In the luminous galleries of London's Serpentine North, visitors encounter something at once ancient and unprecedented. "The Call," a beguiling exhibition by artists Holly Herndon and Mat Dryhurst, occupies an ambiguous space between technological experiment, communal performance, and spiritual contemplation. It is art about artificial intelligence that insists, counterintuitively, upon its own humanity.
Herndon and Dryhurst, known widely for their boundary-pushing explorations of AI, music, and digital culture, have long treated technological evolution not as an inevitability but as an instrument for collective empowerment. With "The Call," their most ambitious collaboration yet, the duo draws upon a profoundly human tradition: choral singing. Through the collective power of voice, they suggest, we might reclaim agency over a technology that often seems alien and distant.
"If all media is training data, including art, let’s turn the production of training data into art instead," the artists propose. This simple yet provocative idea anchors the exhibition, placing visitors within the tangible processes of machine learning, not as passive spectators but as active participants.
Inside the exhibition, visitors navigate a triptych of carefully constructed spaces, each symbolizing a distinct stage in the AI process—computation, data collection, and model interaction. In the first room, titled "The Hearth," a sculptural installation of GPU fans arranged like an organ whirs quietly, cooling powerful processors while simultaneously performing compositions by the artists. The striking brass engravings adorning this instrument depict scenes reminiscent of religious iconography, hinting at the ritualistic nature the artists envision for the creation of AI.
Next is "The Wheel," a dazzling chandelier-like apparatus inspired by elaborate medieval fixtures, suspended dramatically in the South Powder Room. Here, ambisonic microphones once meticulously captured the rich, varied voices of choirs from across the United Kingdom. The artists embarked on an ambitious and expansive field-recording project—visiting fifteen choirs from England, Scotland, Wales, and Northern Ireland—evoking Alan Lomax's storied ethnographic journeys across America’s musical landscape.

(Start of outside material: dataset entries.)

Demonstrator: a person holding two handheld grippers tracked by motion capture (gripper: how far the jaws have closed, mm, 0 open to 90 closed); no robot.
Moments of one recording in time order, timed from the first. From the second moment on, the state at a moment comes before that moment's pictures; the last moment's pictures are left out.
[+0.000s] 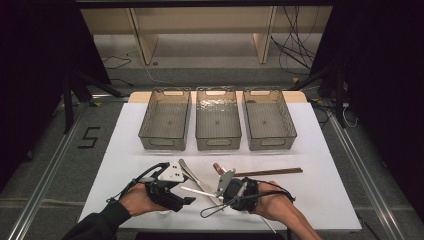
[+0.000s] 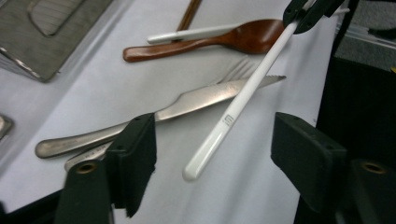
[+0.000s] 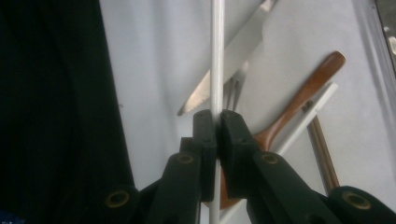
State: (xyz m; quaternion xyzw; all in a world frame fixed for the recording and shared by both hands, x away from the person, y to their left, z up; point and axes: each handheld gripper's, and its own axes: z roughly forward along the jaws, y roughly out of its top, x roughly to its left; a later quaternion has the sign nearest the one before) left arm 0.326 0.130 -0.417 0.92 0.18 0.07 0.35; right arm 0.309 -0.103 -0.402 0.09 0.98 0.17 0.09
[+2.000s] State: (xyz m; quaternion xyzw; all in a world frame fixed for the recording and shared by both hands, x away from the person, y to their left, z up) left arm 0.335 0.147 -0.415 0.92 0.20 0.09 0.34; right arm 0.319 -0.147 -0.383 0.27 0.88 0.36 0.17
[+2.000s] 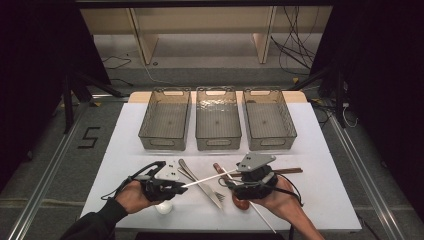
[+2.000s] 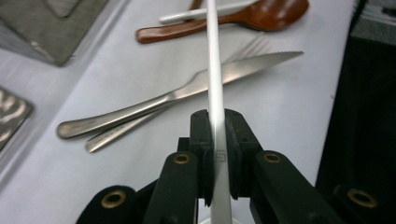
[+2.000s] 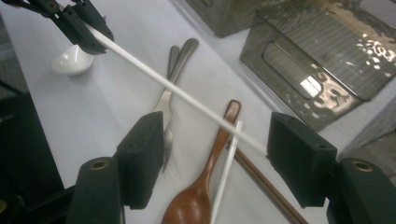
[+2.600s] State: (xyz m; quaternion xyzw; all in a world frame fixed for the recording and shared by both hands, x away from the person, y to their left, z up) left arm 0.375 0.191 -0.400 0.84 0.37 0.11 0.37; right arm 0.314 -0.191 -0.399 0.37 0.84 0.37 0.16
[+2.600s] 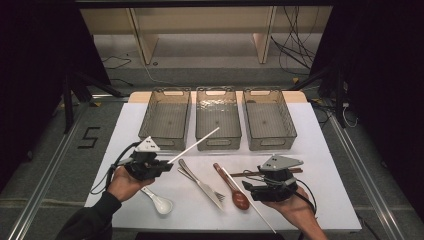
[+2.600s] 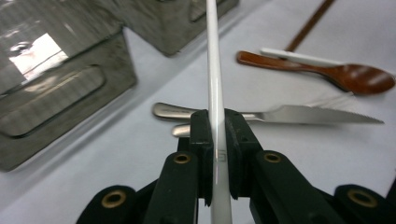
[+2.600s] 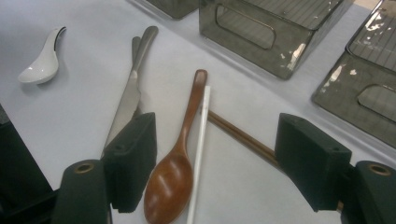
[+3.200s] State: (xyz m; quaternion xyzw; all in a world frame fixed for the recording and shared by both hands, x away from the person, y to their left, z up) left arm 0.442 0.226 -0.387 0.78 0.47 0.15 0.38; right arm 0.311 -0.191 -0.405 0.37 0.84 0.36 0.15
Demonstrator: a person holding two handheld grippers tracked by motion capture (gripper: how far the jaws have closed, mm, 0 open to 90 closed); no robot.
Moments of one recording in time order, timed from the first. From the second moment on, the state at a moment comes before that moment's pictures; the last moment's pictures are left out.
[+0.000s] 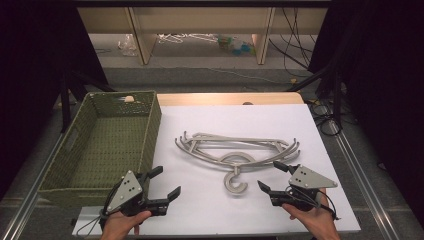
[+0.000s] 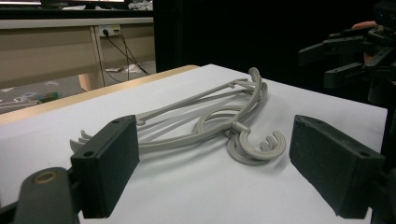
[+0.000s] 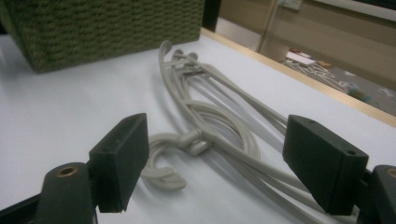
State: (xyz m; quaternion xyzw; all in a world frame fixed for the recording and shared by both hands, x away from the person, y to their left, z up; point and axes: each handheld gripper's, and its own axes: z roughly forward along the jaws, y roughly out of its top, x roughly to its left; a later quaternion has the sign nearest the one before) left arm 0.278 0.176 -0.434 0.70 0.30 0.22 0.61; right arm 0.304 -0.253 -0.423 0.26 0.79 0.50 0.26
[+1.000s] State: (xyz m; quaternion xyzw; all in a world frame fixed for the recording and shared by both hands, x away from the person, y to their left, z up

Their recordings form a uniquely diverse dataset, replete with the idiosyncrasies, textures, and timbres that AI typically erases or overlooks. "The Songbook," composed specifically for this project, borrows from the 18th-century Sacred Harp singing tradition and serves as both practical tool and poetic invocation: "The music isn't in this songbook," it declares, "it’s inside you."
The culminating space, "The Oratory," invites visitors to engage directly with the AI model trained upon these choral recordings. Singers enter individually, contributing their voice to an ongoing, ever-evolving chorus. The resulting sounds, harmonized and synthesized by the AI, resonate throughout the gallery—both haunting and profoundly moving. Yet notably, the artists have explicitly refrained from recording visitor contributions, emphasizing participation over extraction. Here, AI is neither voyeur nor parasite; it exists as an amplifier of human expression, connecting individual experiences to something timeless and collective.
Running parallel to this exhibition is an equally groundbreaking initiative: the Data Trust Experiment. Initiated in collaboration with the Serpentine’s Future Art Ecosystems team, this project addresses critical questions surrounding data governance. Choir participants actively co-create the policies that determine how their recordings—fundamental training data—will be used, shared, and protected. This novel approach introduces the concept of collective data rights into the public discourse, providing a blueprint for ethically navigating an increasingly complex digital ecosystem.
But perhaps what distinguishes "The Call" most clearly is its insistence on ritual. Herndon and Dryhurst perceive AI not simply as technological machinery but as part of an ongoing, human-led tradition of meaning-making. Influenced aesthetically by liturgical art—brass engravings, choral arrangements, and symbolic imagery—the exhibition proposes a provocative thought experiment: could the training of AI become a new cultural ritual, one that grounds technology within communal ethics and aesthetic experience?
This question resonates deeply within the exhibition’s perimeter, where another groundbreaking piece, "Linked Diffusion," plays. The artists have used their own proprietary AI models trained on the choral data to create multichannel sonic compositions. These sounds hover, spectral and wordless, inviting contemplation on the nature of voice itself—neither wholly human nor entirely machine, but an uncanny fusion somewhere between.
The exhibition provides a framework through which technology, so frequently cast as isolating, might become profoundly connective. Here, AI ceases to be something external to humanity, becoming instead a continuation of our oldest traditions—of gathering, singing, and sharing in creation.